In 1786, Philip Bronk testified that he had heard his father say, that “there used to be sixty fighting Indians, besides women and children, at Old Catskill.” This estimate would make the number of the native inhabitants of the plain about three hundred.

These Indians, by the slow process of burning down the trees, had cleared a large portion of the flat, and upon it, in the fertile and mellow soil, they grew ample crops of maize, beans and pumpkins. Their wigwams stood on the bank on the southern and southwestern rim of the plain, from the site of the stone-house, which is still called the Parsonage, to the site of the stone house which Garret Van Bergen built and which Henry Vedder now dwells in. There was also an Indian village, and perhaps also an Indian kasteel or fort at Potick, near the house once occupied by William Salisbury.
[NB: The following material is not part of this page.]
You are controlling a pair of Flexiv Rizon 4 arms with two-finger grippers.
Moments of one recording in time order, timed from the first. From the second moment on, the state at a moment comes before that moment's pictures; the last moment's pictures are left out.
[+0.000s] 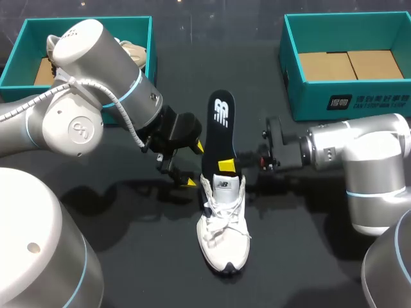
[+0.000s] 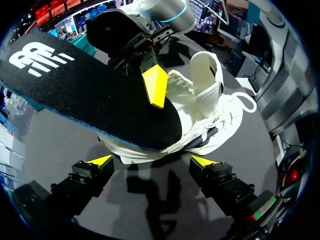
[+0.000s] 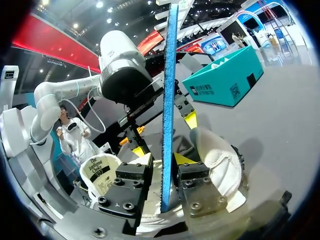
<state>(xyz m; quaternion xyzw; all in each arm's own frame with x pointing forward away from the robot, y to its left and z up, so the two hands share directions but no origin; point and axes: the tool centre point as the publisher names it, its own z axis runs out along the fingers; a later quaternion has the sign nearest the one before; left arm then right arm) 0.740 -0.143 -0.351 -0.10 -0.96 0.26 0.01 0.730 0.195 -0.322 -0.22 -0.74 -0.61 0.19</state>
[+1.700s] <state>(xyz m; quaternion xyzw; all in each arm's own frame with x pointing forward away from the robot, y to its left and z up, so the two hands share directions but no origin) 0.740 -0.143 -0.351 -0.10 -0.96 0.26 0.01 0.710 0.223 -0.339 -0.25 -0.73 -0.59 0.23</state>
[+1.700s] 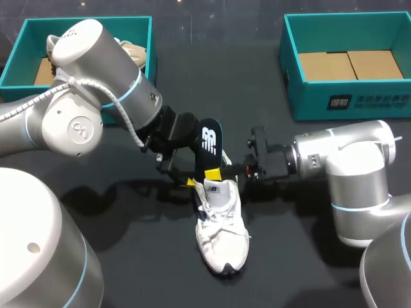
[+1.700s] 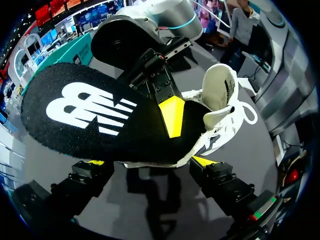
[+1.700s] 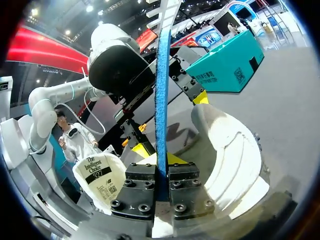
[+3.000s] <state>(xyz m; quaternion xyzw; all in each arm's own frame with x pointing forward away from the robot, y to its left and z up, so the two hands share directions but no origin) 0.740 -0.143 -0.351 -0.10 -0.96 0.26 0.01 0.724 0.201 -0.322 -0.23 -0.75 -0.58 0.23</state>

The burying-places of these savages were near the site of Old Catskill Church, a few rods north of the spot where the tile-roofed house of Marten Van Bergen once stood, near William Van Bergen’s, now Henry Vedder’s barn, and at Potick, and at Tagpohkigt or Tabigicht, as the Sandy Plain was once called.
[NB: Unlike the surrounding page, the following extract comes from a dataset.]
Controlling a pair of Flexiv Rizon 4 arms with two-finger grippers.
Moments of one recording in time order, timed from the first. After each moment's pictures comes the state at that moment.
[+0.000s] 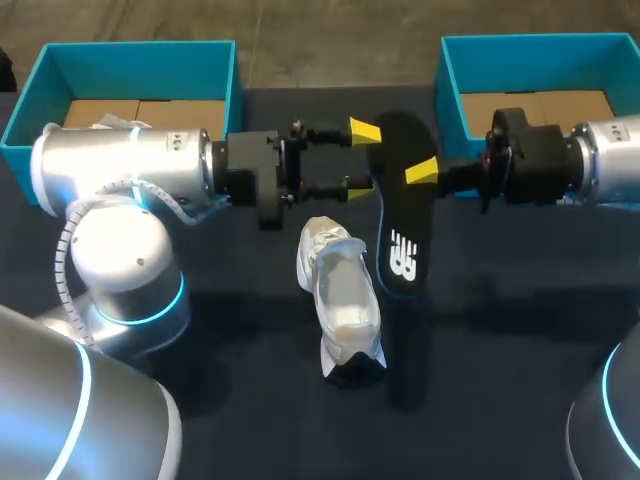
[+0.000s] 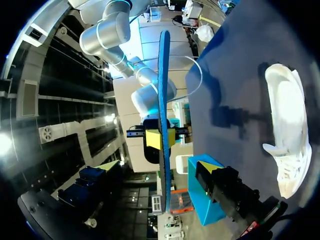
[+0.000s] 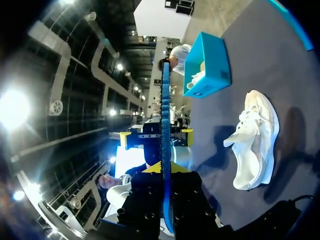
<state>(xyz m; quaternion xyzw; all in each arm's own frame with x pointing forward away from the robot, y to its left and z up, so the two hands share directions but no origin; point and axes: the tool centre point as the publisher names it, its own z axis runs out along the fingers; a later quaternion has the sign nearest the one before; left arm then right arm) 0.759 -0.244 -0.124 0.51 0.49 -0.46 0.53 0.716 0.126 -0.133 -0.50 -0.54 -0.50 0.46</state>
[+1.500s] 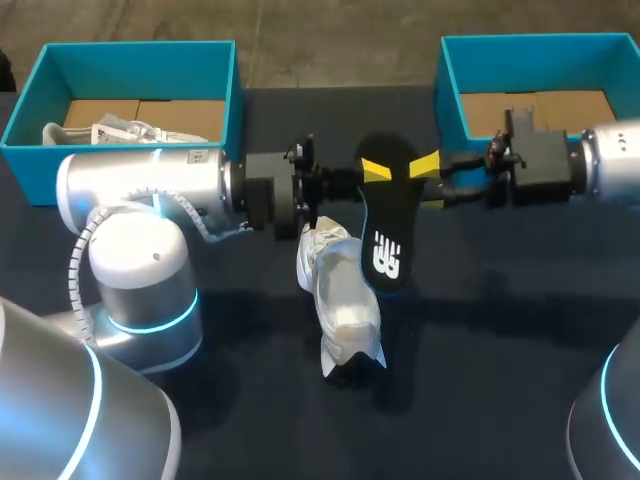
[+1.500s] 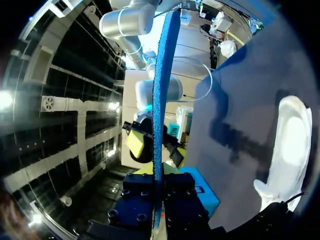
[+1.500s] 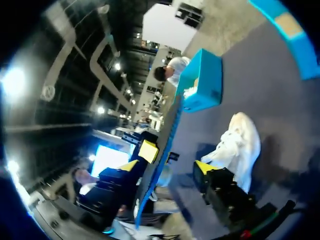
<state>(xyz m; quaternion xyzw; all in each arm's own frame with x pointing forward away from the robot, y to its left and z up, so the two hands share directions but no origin) 0.753 -0.258 -0.156 0.44 0.55 -0.54 0.46 0.735 0.109 -0.157 -0.50 -0.60 -0.53 0.33</state>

From these hamlets, there led a foot path to Coxsackie, near or upon which the road leading from Leeds past Greene’s Lake was afterward made. Another footpath followed the Catskill to its source in the Vly, and thence continued down one of the branches of the Schoharie Kill and the Schoharie Kill itself to the Mohawk.  

The tribe, of which I am writing, like their Mohican kindred, buried their dead in a sitting posture, with the knees drawn up to the body. In each grave were put the occupant’s bows and arrows, his beads, and the trophies of his prowess. This mode of interment, so far as I know, was practiced so long as the Indians of Old Catskill kept possession of their domain. But, during the last year of their occupancy, their mode of life became greatly changed.
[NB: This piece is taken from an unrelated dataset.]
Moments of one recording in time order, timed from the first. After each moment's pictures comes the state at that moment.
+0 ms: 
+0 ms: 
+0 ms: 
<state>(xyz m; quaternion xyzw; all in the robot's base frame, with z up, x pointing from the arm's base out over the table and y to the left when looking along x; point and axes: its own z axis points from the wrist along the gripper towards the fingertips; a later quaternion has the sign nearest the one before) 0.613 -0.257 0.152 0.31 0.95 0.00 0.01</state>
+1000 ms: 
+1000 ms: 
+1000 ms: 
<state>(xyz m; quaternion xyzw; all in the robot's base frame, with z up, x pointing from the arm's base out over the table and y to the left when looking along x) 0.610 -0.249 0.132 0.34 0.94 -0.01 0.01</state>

Log cabins, at least in part, took the place of wigwams. Bows were laid aside for muskets, and arrows for lead bullets. The men and women no longer clothed themselves in the skins of wild beasts, but wore shirts, stockings, woolen blankets, breeches of fustian and gowns of duffels. The coarse meal of maize was boiled in kettles instead of being made into a cake and baked in the hot ashes. The trees were felled by axes and not by fire. The ground was no longer tilled by the women with a sharp stone, but with a hoe. The canoes, when they were not made of elm or birch bark, were hollowed out of a single log by an adze, and not by burning and by scraping the charred surface by a large flint. All these implements were, of course, obtained from the Dutch, who gave them in barter for the skins of the beavers and of the otters which the Indians trapped or shot on the branches of the Catskill and the Caterskill.

The Dutch traders, always eager to buy furs, had often visited the Indians of Old Catskill, slept in their foul and smoky wigwams, ate their coarse food, and engaged with them in many a secret debauch. But the first man who made his home among these idle and drunken savages was Jan Bronck.